Customer is using Office 2003 natively on a Citrix XenApp 5 environment. Some users had a business need for Office 2010, therefore a ThinApp with Office 2010 was created (this customer uses ThinApp for App-Virt).
To make the picture complete: Thinapp version is 4.7.2-771812 and Office version is 2010 SP1 (14.0.6024.1000) .
Outlook startup time was minutes rather than seconds and while starting it seemed to delay on loading profile.
When Outlook was finally started, switching between folders and layouts felt really sluggish.
For example when switching from Calendar to Inbox took a few seconds, after which it would take almost 20 seconds for the e-mails to show. Switching between e-mail would take 2-3 seconds to display the contents in the reading pane.
Overall it seemed like Office was slow whenever there was network access.
I closed Outlook and restarted it with the /RpcDiag commandline switch:
As you can see in the screenshot the average latency is extremely high for a fast, direct, LAN connection.
I was surprised that in the testing process nobody noticed the slowness. So I went back to the packaging machine, a machine identical to production but virtual.
Strangely enough both Office and Outlook were not slow at all, even though the Virtual Machine was running with far less specs than the production servers.
I started Outlook with the /RpcDiag switch and noticed that the average RPC latency was almost none:
This was especially strange because the VM was running over a bridged 100 MBit/s network connection while production has 10 GBit/s connections.
I copied the ThinApp over to my Laptop and ran it from there. Since my laptop is quite a beast (32 GB mem, dual SSD, Intel 2960XM Quadcore with hyperthreading) I expected Office to be fast. The opposite was true: the ThinApp was just as slow as in production.
So what did my laptop and production have in common that the VM didn’t? The answer was multiple cores!
Multi CPU Bug
Since version 2007 Office has was optimized to take advantage of multiple processors. For example, Excel uses multi-threaded calculation to speedup complex calculation.
Using Multiple Threads is obviously an advantage and can speedup an application or simply keep the UI responsive while performing operations in the background. The downside is that multithreading is vulnerable to race conditions:
A race condition occurs when two threads access a shared variable at the same time. The first thread reads the variable, and the second thread reads the same value from the variable. Then the first thread and second thread perform their operations on the value, and they race to see which thread can write the value last to the shared variable. The value of the thread that writes its value last is preserved, because the thread is writing over the value that the previous thread wrote.
Therefore Locking mechanisms are using to prevent race conditions. However locking mechanisms are vulnerable to deadlocking:
A deadlock occurs when two threads each lock a different variable at the same time and then try to lock the variable that the other thread already locked. As a result, each thread stops executing and waits for the other thread to release the variable. Because each thread is holding the variable that the other thread wants, nothing occurs, and the threads remain deadlocked.
To test if we were bugged by a Multi CPU bug, I opened Task Manager, right clicked on the Outlook process and changed it’s affinity:
Immediately Outlook started responding nicely and since a natively installed Outlook also worked nicely I could concluded that it was a ThinApp bug.
I filed a support incident with VMware (case # 12211026108) which has not lead to a solution: VMware has closed the ticket 3 times and while discussion is taking place I made a workaround.
As you may know, a ThinApp consists of an Entrypoint that loads the Virtual OS (VOS).
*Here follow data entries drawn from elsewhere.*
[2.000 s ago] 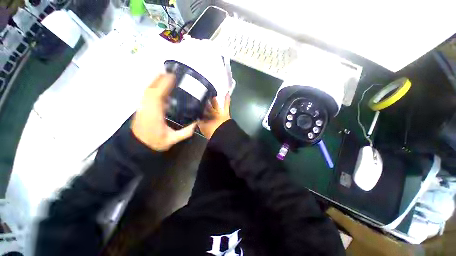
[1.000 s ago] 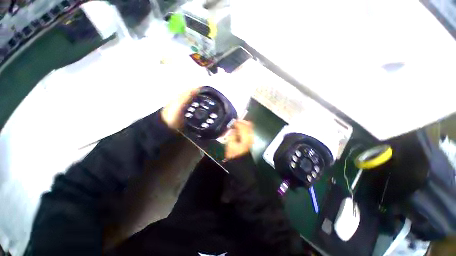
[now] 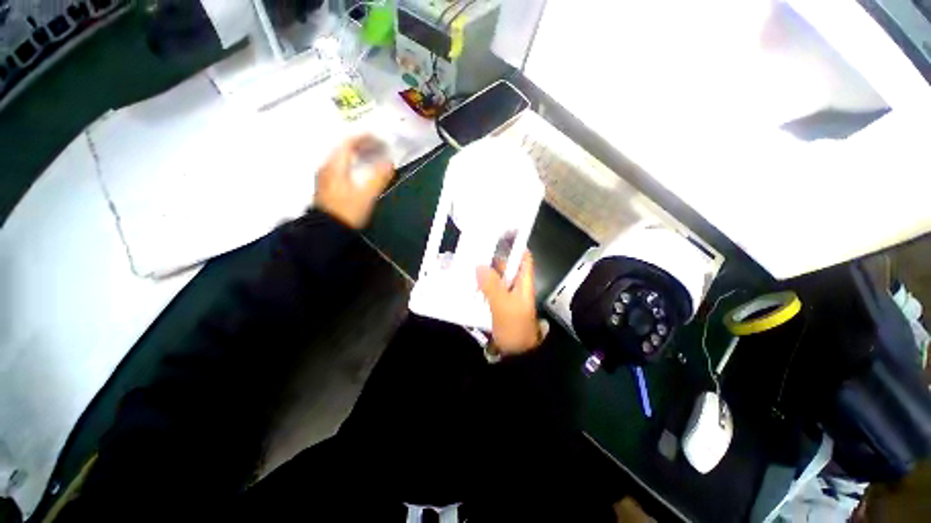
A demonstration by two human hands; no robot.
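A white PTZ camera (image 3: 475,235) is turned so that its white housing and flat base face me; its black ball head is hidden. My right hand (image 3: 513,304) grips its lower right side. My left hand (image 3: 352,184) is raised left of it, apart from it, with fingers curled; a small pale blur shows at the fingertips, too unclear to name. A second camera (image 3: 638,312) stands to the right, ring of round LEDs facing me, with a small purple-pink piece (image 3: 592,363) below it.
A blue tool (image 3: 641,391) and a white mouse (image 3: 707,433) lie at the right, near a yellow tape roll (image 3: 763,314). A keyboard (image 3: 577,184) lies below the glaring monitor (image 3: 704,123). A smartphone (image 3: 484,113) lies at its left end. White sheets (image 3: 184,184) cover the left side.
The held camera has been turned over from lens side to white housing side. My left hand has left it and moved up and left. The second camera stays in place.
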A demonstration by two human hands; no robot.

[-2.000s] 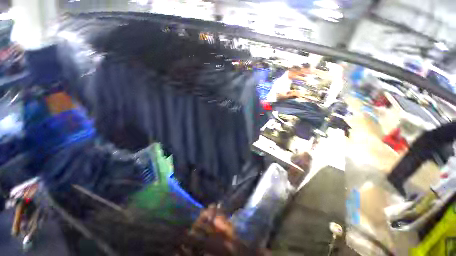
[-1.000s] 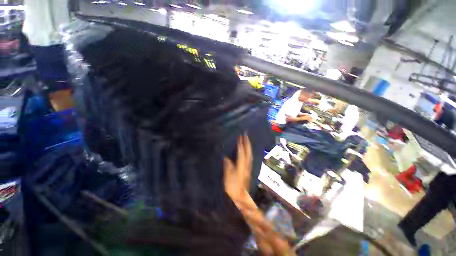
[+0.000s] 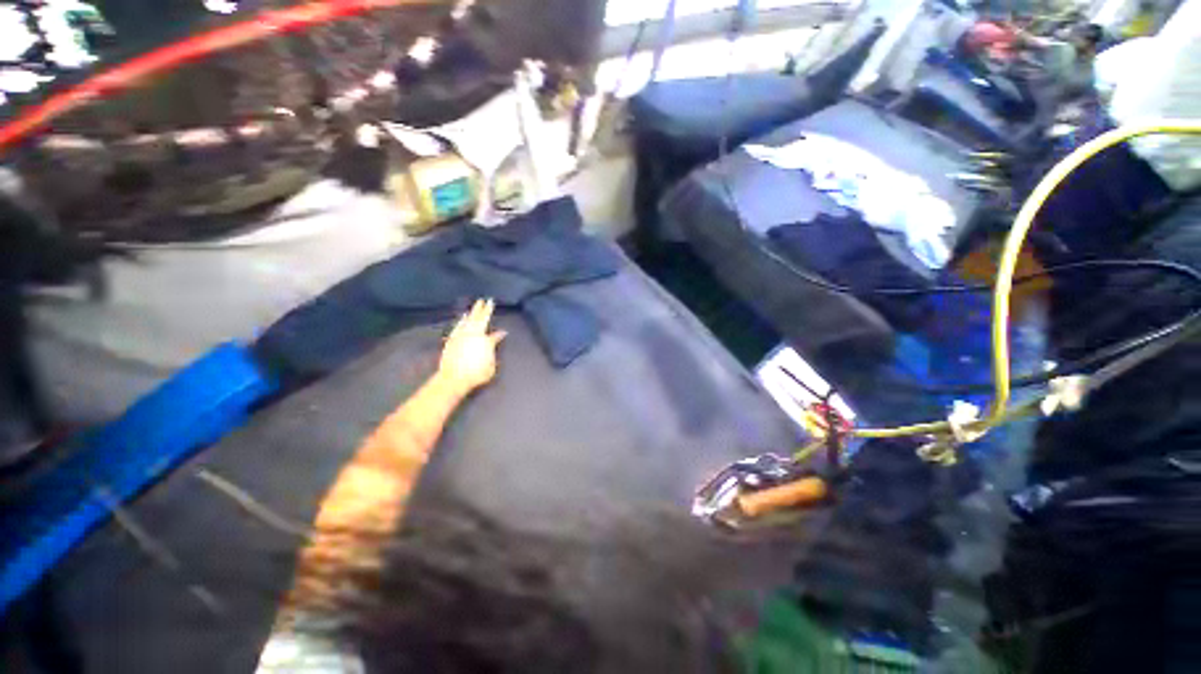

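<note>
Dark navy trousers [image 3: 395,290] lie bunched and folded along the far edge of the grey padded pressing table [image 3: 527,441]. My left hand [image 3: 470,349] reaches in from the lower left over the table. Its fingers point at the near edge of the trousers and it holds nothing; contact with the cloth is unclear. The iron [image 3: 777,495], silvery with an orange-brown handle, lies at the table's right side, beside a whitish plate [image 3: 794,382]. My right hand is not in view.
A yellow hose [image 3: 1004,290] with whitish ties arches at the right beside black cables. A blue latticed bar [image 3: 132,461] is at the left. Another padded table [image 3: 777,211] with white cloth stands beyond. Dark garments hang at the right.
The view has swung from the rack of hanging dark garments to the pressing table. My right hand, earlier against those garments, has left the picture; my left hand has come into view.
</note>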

Once the VOS is running the actual executable is loaded as a child process.
Knowing this we can take advantage of a design choice in Windows: processor affinity is inherited by child processes.
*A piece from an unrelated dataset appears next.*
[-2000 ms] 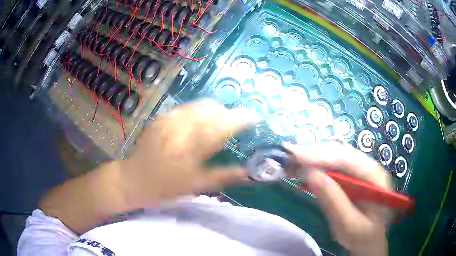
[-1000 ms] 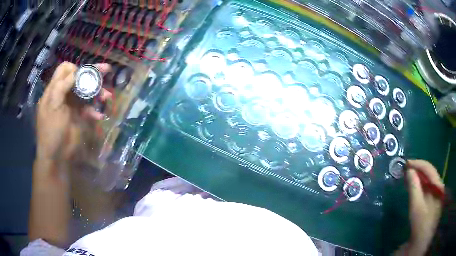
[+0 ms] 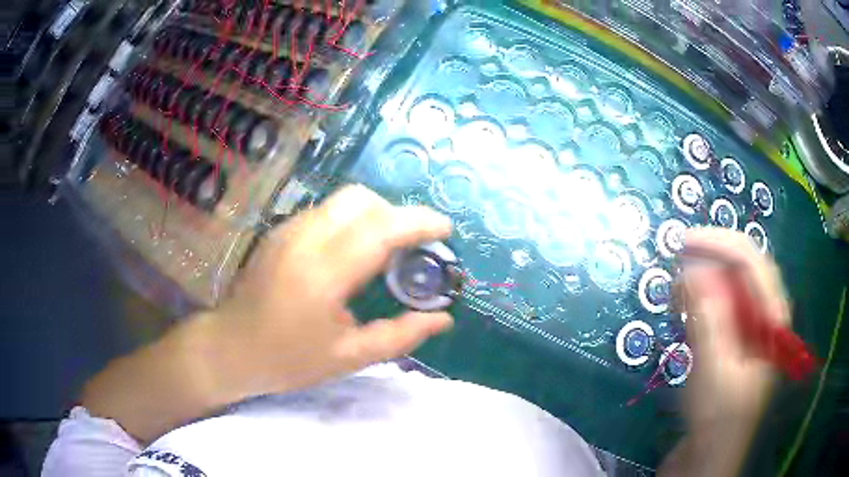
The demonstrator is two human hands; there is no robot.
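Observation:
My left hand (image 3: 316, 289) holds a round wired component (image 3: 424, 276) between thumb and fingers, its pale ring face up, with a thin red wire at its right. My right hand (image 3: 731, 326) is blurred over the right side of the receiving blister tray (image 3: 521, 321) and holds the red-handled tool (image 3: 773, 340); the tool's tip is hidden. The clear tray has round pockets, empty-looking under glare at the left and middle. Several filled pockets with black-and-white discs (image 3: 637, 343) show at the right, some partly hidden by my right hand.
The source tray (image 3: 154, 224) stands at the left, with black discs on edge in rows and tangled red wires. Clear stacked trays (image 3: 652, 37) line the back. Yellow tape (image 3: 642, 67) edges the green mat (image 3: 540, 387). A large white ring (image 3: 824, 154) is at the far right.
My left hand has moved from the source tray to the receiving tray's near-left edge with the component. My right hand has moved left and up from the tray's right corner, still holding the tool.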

I wrote a tool, named dnkCpuBalancer, that when launched get’s its parent process and modifies the CPU Affinity of that process to a single randomly chosen CPU.
This tool is launched inside the ThinApp with a VBS Script using the OnFirstParentStart callback function:
Function OnFirstParentStart WaitForProcess ExecuteVirtualProcess("%SystemSystem%\dnkCpuBalancer.exe"),0 End Function
Give the vbs file a name of choice, place it into the ThinApp root folder and rebuild.
Any Process launched from the ThinApp will now run on a single, fixed core. Using Process Explorer we can see how it works:
When the ThinApp is started first the VOS is launched (Microsoft Outlook 2010.exe with PID 4056). This process launches the actual application, Outlook.exe (PID 1408). Launching Outlook triggers the VBS script that launches dnkCpuBalancer.exe (PID 2128).
dnkCpuBalancer get’s it’s parent process (1408) and modifies it’s affinity to a random CPU. Then dnkCpuBalancer exists itself since it’s no longer needed.
If Outlook will launch any child processes they will automatically inherit the processor affinity from Outlook.exe:
There’s no need to worry about performance when tying the process to a fixed CPU. The Windows Kernel will evenly distribute other processes and threads over the available cores taking CPU usage into consideration. As an extra precaution dnkCpuBalancer never selects the first CPU.
The dnkCpuBalancer tool is available as free download on the Denamik website.